Restate each line below word for word, skipping every picture.

----

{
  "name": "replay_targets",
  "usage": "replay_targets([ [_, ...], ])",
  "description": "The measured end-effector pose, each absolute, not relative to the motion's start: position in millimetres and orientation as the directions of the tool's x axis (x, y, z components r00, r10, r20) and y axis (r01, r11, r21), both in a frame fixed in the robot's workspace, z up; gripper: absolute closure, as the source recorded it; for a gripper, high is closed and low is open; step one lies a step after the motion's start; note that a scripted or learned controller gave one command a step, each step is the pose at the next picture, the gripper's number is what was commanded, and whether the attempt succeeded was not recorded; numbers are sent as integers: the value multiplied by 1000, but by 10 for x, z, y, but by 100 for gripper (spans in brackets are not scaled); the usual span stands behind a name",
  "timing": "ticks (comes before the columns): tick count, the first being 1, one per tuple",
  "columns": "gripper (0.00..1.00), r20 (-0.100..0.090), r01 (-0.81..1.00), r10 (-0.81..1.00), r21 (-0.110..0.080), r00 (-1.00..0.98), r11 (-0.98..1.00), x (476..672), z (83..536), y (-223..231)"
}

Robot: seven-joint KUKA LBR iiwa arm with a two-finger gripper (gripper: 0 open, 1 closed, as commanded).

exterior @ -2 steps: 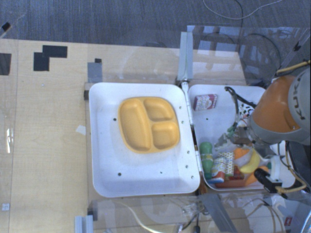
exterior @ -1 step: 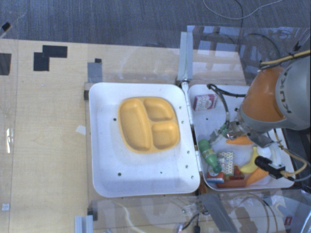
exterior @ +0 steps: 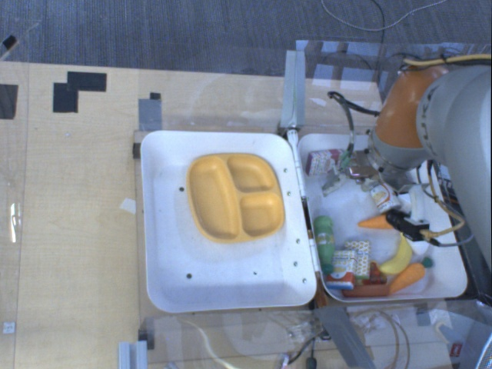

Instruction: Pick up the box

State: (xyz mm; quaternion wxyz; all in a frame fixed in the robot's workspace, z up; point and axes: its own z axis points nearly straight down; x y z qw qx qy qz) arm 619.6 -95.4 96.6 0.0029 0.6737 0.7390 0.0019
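Note:
Inside the right bin [exterior: 453, 283], a small pink and white box [exterior: 321, 161] lies near the far left corner. A second, patterned box [exterior: 357, 250] sits near the bin's front, with a small red and white carton [exterior: 342, 267] leaning against it. My gripper [exterior: 347, 169] hangs low over the far part of this bin, just right of the pink and white box and close to touching it. The grey arm with its orange band [exterior: 403, 114] reaches in from the right and hides the bin's far right corner.
The right bin also holds a green bottle [exterior: 324, 233], a banana [exterior: 398, 257], two carrots [exterior: 378, 222] [exterior: 407, 277] and a red item [exterior: 370, 287]. A yellow divided tray [exterior: 234, 196] lies in the left bin [exterior: 165, 267]. Cables trail beside the wrist.

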Motion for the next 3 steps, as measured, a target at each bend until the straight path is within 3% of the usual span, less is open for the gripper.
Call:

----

● Exercise solution
{
  "name": "replay_targets",
  "usage": "replay_targets([ [_, ...], ])",
  "description": "The measured end-effector pose, each absolute, not relative to the motion's start: position in millimetres and orientation as the directions of the tool's x axis (x, y, z components r00, r10, r20) and y axis (r01, r11, r21), both in a frame fixed in the robot's workspace, z up; gripper: absolute closure, as the source recorded it; for a gripper, high is closed and low is open; step one lies a step after the motion's start; note that a scripted or learned controller gave one command a step, each step is the pose at the next picture, the gripper's number is what was commanded, and whether the attempt succeeded was not recorded; numbers are sent as integers: the value multiplied by 1000, but by 10 for x, z, y, but by 100 for gripper (spans in brackets are not scaled); the usual span stands behind a name",
  "timing": "ticks (comes before the columns): tick count, the first being 1, one per tuple",
  "columns": "gripper (0.00..1.00), r20 (-0.100..0.090), r01 (-0.81..1.00), r10 (-0.81..1.00), r21 (-0.110..0.080), r00 (-1.00..0.98), r11 (-0.98..1.00), x (476..672), z (83..536), y (-223..231)"
}

Robot: seven-joint KUKA LBR iiwa arm with a two-finger gripper (gripper: 0 open, 1 closed, as commanded).

exterior @ -2 steps: 
exterior @ -1 step: 
exterior @ +0 steps: 

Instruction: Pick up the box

State: (xyz mm; quaternion wxyz; all in a frame fixed in the robot's workspace, z up; point and axes: its own z axis points nearly straight down; x y z qw qx qy qz) arm 619.6 -95.4 96.6 0.0029 0.6737 0.7390 0.0019
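Note:
Inside the right bin [exterior: 453, 283], a small pink and white box [exterior: 321, 161] lies near the far left corner. A second, patterned box [exterior: 357, 250] sits near the bin's front, with a small red and white carton [exterior: 342, 267] leaning against it. My gripper [exterior: 347, 169] hangs low over the far part of this bin, just right of the pink and white box and close to touching it. The grey arm with its orange band [exterior: 403, 114] reaches in from the right and hides the bin's far right corner.
The right bin also holds a green bottle [exterior: 324, 233], a banana [exterior: 398, 257], two carrots [exterior: 378, 222] [exterior: 407, 277] and a red item [exterior: 370, 287]. A yellow divided tray [exterior: 234, 196] lies in the left bin [exterior: 165, 267]. Cables trail beside the wrist.
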
Motion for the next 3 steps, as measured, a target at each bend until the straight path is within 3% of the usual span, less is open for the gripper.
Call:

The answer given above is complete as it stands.